宋言宁对她这一通莫名其妙的怒火不明所以, 委屈道,“阿姐,你是不是搞错了?”
他看了看姜沂川, “你要凶,也该凶川哥才是。”
宋幼珺扬了扬手里的纸, “你仔细看看,这能是我写的字?”
宋言宁走到她面前, 认真看看上面的字, 又看了看姜沂川, 一时间有些拿不准主意, 只好实话实话,“你的确写不出这样好看的字。”
“你!”宋幼珺拳头硬了,“你说什么?!”
宋言宁撇嘴道, “阿姐, 是你非要问我的,你自己的字写成什么样,你真的不知道吗?”
“我知道你个头!”宋幼珺用手指戳了戳他的脑袋,“你好歹也跟着姜沂川三年多,同窗三四年,连他的字都认不出?”
宋言宁摸了摸被她戳的地方,委委屈屈道, “我都说了你别跟川哥比,你一个瘸子跟会轻功的人比赛跑, 怎么可能赢嘛?”
宋幼珺差点闷出一口老血, “你倒是会形容。”
姜沂川轻笑,将手中的纸折起来,“可愿赌服输?”
“不算!”宋幼珺直接否决这个结果。
“何故不算?”姜沂川负着手, 饶有兴趣的看着她。
“这里有一大半肯定是宋六六拉票了,不能作数。”宋幼珺哼了一声。
“那若是我没有与你换纸,这些人可都是投与你的,那你赢作不作数?”姜沂川声音缓缓的讲道理。
道理宋幼珺自然是都懂的,但就是要耍赖,“反正不算,你要再与我比一场。”
“阿姐,要不咱算了吧……”宋言宁在一旁小声劝道,“不较这个劲儿。”
宋幼珺心说我就要较劲,于是开始想自己有没有什么拿手优势,可思来想去,还真没有。
前生她是在一个小康家庭长大的孩子,由于出生带病所以很多同龄人拥有的东西她都没有,整日面对着医院里的药水,后来也是为了高考加上兴趣学了毛笔字,这才有一处拿得出手的东西。
可真与姜沂川比,还真没有什么能够比得过的。
宋幼珺在众目睽睽之下犯了难。
姜沂川见她久久不语,好似猜到了她心中所难,于是说道,“你说的不错,若不是我与你换了字,这些人本是要投票给你的,所以这场比字是我输了。”

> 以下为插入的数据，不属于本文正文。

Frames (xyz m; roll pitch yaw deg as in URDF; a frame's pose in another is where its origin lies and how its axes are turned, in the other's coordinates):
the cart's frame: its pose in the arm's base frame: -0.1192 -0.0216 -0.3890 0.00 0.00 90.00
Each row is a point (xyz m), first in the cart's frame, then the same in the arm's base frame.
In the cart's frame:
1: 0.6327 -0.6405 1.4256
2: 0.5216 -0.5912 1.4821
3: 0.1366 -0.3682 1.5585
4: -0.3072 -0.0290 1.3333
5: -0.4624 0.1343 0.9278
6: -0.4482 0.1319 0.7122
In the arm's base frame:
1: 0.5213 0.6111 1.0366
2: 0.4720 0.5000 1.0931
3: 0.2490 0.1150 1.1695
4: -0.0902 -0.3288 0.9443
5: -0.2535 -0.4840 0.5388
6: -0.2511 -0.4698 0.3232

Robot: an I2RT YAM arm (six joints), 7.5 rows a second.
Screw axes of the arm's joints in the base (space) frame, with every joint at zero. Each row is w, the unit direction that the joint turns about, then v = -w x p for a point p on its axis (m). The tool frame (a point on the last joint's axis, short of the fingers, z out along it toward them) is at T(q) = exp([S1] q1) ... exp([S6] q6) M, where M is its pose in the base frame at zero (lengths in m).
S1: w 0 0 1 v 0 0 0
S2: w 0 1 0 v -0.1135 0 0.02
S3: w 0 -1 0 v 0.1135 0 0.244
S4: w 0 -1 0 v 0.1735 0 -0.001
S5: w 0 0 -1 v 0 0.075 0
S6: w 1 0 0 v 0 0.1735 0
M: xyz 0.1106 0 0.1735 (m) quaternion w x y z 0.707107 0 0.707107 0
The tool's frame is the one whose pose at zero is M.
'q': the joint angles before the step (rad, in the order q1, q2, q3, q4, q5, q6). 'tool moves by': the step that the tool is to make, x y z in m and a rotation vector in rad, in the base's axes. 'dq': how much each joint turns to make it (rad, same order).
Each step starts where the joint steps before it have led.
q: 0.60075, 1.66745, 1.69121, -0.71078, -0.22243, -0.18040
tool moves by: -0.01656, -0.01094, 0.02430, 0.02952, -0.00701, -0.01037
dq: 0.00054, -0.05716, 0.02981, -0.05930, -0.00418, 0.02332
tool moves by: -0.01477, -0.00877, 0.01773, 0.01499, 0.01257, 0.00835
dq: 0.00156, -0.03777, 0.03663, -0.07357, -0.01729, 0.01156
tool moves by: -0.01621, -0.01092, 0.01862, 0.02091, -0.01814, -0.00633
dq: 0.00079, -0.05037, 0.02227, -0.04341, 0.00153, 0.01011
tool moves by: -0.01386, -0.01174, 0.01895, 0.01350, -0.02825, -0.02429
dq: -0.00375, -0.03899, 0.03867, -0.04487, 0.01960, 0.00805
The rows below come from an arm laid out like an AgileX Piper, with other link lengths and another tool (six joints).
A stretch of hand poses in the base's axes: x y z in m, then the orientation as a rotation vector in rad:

宋幼珺诧异的看他一眼,哭笑不得,“咱这理由这么牵强的?”
姜沂川笑道,“没办法,只有这个理由。”
宋幼珺便是厚颜无耻道,“我接受这个结果。”
而后拿出金丝镯,走向姜沂川。
姜沂川也十分配合的伸出左手,将袖子往上捋捋,让宋幼珺将金丝镯套在了手上,而后他放下袖子遮住了镯子,遣散了众人。
只有内宅的下人和随从是姜沂川从京城的昭和王府带来的,其他的粗使是当地的县官给他安排的,那些人都不知宋幼珺到底是何身份,暗地里也向内宅的人打听过。
实际上内宅的人也是不太明白的,只知道这个姑娘姓宋,是宋言宁的阿姐,被别人当做舞姬送进昭和王府,先是被冷置了一个月,而后突然宠爱起来,走哪带哪。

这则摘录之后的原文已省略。